What is expected: Examine the records and identify each line that includes the string "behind". Copy those lines.

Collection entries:
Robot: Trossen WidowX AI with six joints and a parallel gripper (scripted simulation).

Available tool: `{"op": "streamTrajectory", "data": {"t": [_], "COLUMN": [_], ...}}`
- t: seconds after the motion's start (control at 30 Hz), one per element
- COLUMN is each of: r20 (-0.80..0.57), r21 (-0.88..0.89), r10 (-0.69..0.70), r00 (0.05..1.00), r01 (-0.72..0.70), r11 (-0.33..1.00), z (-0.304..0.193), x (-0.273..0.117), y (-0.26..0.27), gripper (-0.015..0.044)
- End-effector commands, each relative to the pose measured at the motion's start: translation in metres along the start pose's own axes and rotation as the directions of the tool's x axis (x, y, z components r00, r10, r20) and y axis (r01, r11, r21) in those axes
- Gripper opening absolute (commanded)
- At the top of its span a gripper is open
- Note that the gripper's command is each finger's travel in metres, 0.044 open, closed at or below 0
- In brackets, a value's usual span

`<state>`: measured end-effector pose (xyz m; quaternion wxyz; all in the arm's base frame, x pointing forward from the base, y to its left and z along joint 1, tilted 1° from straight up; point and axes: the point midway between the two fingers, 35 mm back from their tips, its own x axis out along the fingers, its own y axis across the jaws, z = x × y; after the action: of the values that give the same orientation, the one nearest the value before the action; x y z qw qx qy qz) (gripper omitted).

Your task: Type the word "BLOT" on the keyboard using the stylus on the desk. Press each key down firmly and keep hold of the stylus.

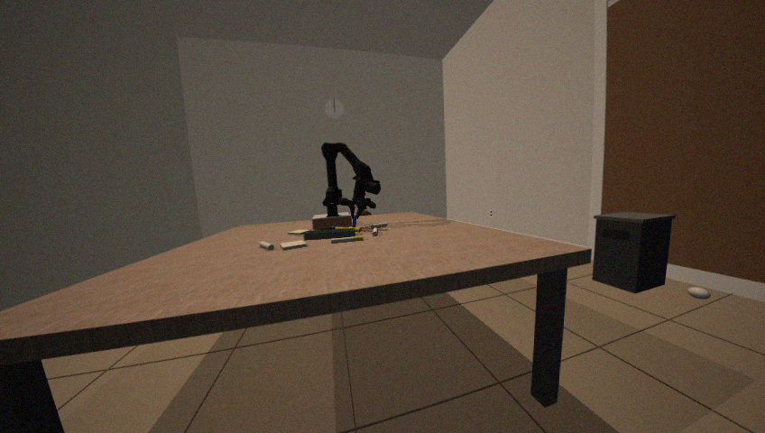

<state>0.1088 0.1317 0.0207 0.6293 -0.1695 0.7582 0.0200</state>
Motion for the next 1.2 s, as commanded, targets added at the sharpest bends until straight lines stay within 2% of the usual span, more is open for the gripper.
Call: {"op": "streamTrajectory", "data": {"t": [0.0,0.53,0.87,1.17], "r20": [-0.025,-0.062,-0.067,-0.059], "r21": [-0.144,-0.538,-0.739,-0.878], "r10": [0.06,0.206,0.298,0.378], "r00": [0.998,0.977,0.952,0.924], "r01": [-0.063,-0.206,-0.247,-0.229], "r11": [0.988,0.818,0.627,0.421], "z": [-0.001,0.0,0.002,0.004], "x": [0.004,0.004,0.003,0.002], "y": [0.003,-0.003,-0.007,-0.01], "gripper": [0.0,0.0,0.0,0.0]}}
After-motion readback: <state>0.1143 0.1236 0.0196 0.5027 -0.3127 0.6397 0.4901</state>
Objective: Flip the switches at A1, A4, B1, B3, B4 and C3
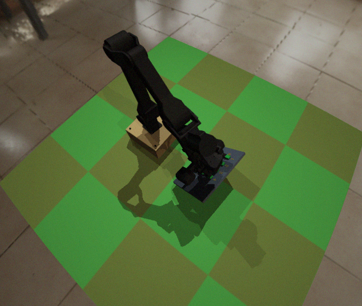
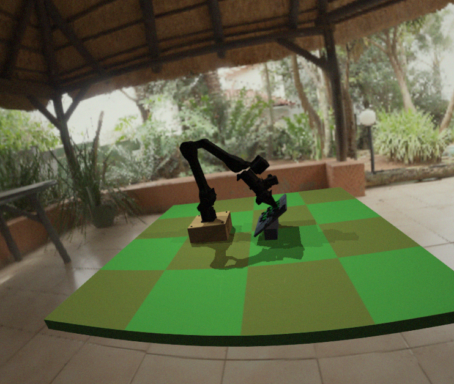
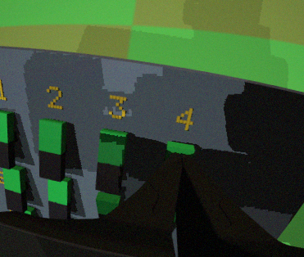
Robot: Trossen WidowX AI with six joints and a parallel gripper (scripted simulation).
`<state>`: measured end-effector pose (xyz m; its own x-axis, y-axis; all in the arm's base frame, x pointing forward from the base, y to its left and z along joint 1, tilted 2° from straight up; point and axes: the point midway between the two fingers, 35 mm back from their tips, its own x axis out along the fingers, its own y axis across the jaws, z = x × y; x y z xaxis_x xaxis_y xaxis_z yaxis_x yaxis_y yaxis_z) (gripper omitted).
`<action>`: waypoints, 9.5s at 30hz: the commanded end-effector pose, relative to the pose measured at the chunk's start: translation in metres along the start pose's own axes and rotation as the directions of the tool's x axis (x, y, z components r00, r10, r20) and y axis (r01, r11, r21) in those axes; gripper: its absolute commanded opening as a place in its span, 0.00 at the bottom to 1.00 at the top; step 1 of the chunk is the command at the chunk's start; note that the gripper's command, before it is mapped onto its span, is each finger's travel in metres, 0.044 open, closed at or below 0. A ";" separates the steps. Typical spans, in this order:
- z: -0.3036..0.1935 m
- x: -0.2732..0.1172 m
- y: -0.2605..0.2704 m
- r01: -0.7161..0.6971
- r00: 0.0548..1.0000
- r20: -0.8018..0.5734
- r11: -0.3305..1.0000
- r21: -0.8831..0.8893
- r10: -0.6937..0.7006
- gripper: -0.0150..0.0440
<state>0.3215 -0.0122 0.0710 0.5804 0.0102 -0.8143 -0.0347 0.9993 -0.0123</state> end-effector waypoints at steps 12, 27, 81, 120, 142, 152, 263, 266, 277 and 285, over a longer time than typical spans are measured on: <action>-0.002 -0.062 0.000 -0.001 1.000 0.023 1.000 0.000 0.001 0.25; -0.039 -0.059 0.074 -0.006 1.000 0.000 1.000 0.006 0.006 0.25; -0.061 -0.003 0.105 -0.009 0.999 0.048 1.000 0.006 0.009 0.25; -0.061 0.001 0.105 -0.009 0.999 0.048 1.000 0.006 0.009 0.25; -0.062 -0.063 0.105 -0.009 1.000 0.019 1.000 0.006 0.009 0.25; -0.049 -0.061 0.063 -0.006 1.000 0.010 1.000 0.005 0.006 0.25; -0.039 -0.040 0.035 -0.002 1.000 0.013 1.000 0.003 0.002 0.25; -0.043 -0.061 0.035 -0.003 1.000 0.021 1.000 0.002 0.003 0.25; -0.043 -0.062 0.005 -0.001 1.000 0.020 1.000 0.000 0.001 0.25; -0.041 -0.033 0.000 -0.001 1.000 0.001 1.000 0.000 0.001 0.25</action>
<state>0.2590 -0.0126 0.0911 0.5992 0.0056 -0.8006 -0.0273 0.9995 -0.0134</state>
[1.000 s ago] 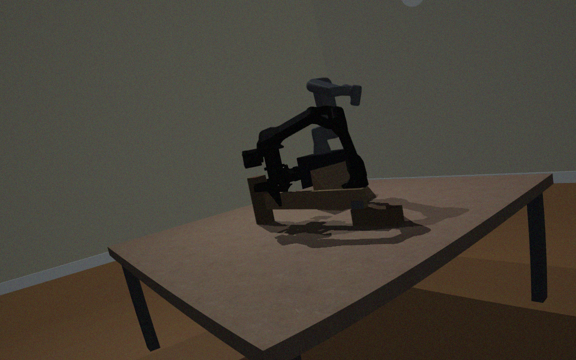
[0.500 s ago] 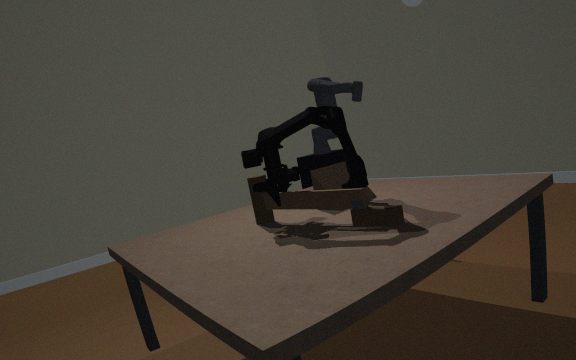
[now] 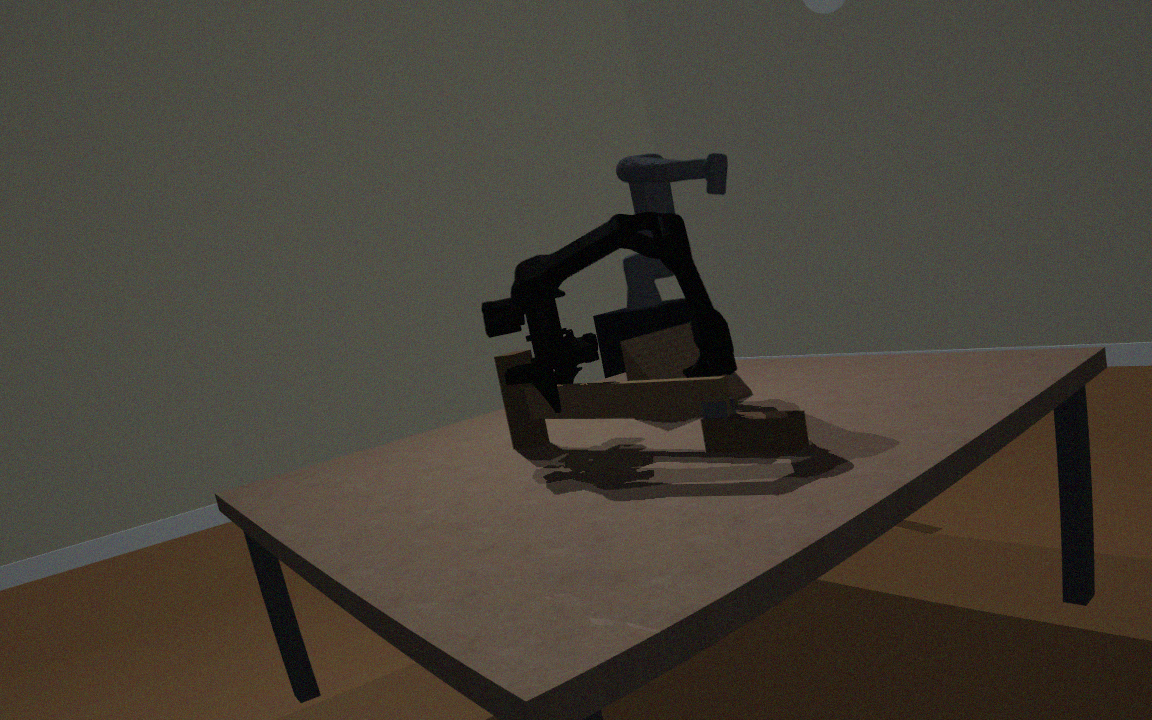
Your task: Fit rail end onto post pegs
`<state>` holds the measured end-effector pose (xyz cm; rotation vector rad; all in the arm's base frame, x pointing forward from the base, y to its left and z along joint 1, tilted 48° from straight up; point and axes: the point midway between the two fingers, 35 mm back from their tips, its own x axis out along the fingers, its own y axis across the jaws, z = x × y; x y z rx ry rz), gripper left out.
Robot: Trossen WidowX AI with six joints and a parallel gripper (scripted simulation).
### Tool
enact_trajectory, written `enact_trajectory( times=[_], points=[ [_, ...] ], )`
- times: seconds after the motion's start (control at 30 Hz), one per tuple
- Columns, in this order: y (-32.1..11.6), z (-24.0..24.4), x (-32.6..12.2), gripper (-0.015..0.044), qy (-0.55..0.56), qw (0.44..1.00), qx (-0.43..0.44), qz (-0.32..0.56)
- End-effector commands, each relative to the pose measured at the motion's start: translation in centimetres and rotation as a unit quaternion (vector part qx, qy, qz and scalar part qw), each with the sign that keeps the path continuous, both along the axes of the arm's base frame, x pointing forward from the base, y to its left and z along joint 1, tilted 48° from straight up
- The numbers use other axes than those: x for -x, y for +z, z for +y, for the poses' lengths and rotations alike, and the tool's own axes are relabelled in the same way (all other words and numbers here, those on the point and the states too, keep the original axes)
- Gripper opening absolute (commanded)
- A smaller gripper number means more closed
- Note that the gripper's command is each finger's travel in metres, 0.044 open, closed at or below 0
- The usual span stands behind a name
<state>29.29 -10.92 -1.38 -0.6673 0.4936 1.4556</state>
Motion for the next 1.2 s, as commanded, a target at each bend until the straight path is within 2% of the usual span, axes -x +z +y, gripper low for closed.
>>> enact_trajectory(
  times=[0.0,0.37,0.53,0.7,1.17],
  points=[
    [0.0,0.0,0.0,0.0157,0.000,1.000,0.000,0.000],
    [0.0,0.0,0.0,0.0440,0.000,1.000,0.000,0.000],
    [0.2,0.0,0.0,0.0440,-0.001,1.000,0.000,0.000],
    [4.2,-0.1,0.6,0.0440,-0.004,1.000,0.003,-0.004],
    [4.2,-0.1,0.6,0.0440,-0.004,1.000,0.003,-0.004]
  ],
)
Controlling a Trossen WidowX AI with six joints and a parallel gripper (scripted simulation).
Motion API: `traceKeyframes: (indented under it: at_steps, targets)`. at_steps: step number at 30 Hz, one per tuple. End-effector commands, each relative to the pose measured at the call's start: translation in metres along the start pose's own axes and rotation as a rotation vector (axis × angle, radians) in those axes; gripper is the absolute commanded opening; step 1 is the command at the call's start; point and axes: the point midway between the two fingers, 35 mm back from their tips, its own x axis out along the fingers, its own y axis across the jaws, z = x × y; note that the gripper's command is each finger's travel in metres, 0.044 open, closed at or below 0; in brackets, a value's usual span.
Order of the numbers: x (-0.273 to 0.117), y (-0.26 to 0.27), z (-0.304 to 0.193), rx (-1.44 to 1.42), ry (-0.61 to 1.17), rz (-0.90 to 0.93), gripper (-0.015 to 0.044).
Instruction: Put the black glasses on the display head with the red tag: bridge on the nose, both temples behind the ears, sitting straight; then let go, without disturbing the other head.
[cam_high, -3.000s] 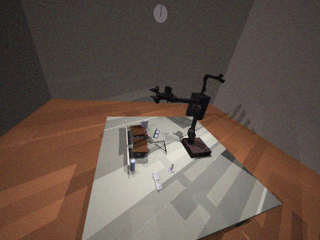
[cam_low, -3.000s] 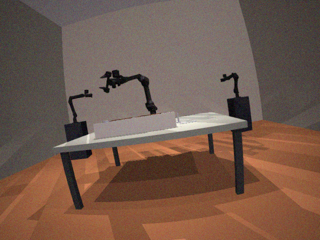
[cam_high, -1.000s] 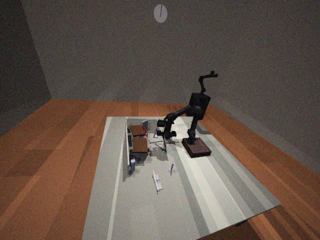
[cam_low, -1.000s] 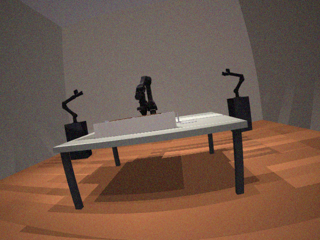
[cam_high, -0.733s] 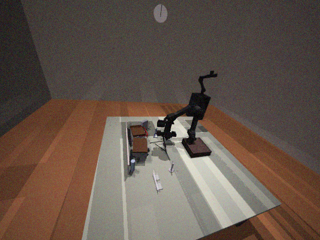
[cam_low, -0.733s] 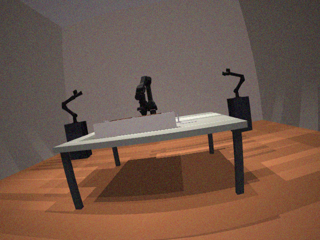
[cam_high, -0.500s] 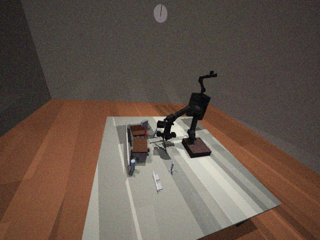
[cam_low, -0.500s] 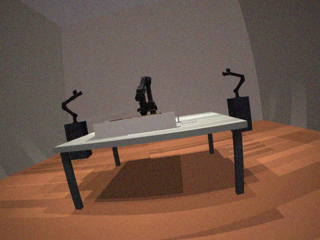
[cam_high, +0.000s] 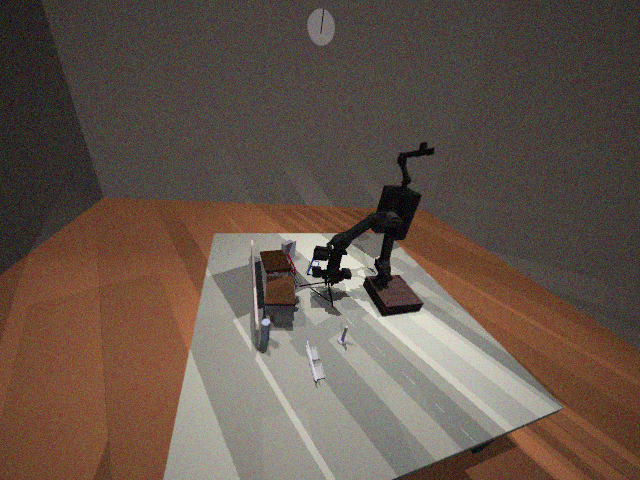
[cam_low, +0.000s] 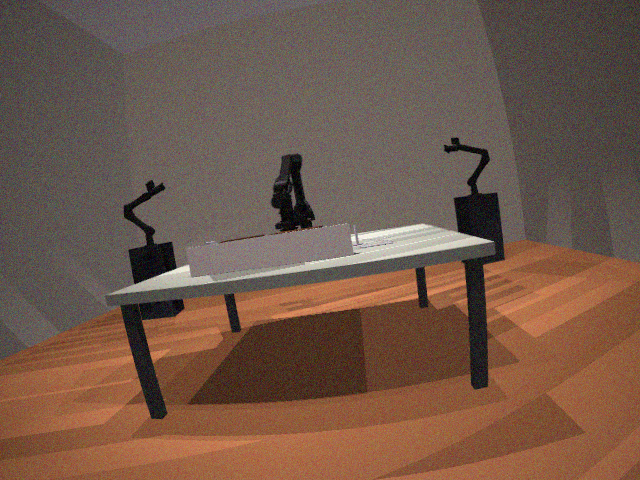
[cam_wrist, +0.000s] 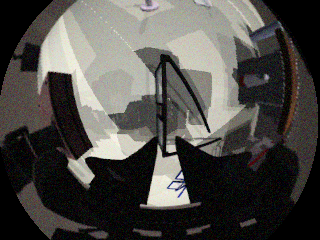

Written response:
- The usual span stands behind a name
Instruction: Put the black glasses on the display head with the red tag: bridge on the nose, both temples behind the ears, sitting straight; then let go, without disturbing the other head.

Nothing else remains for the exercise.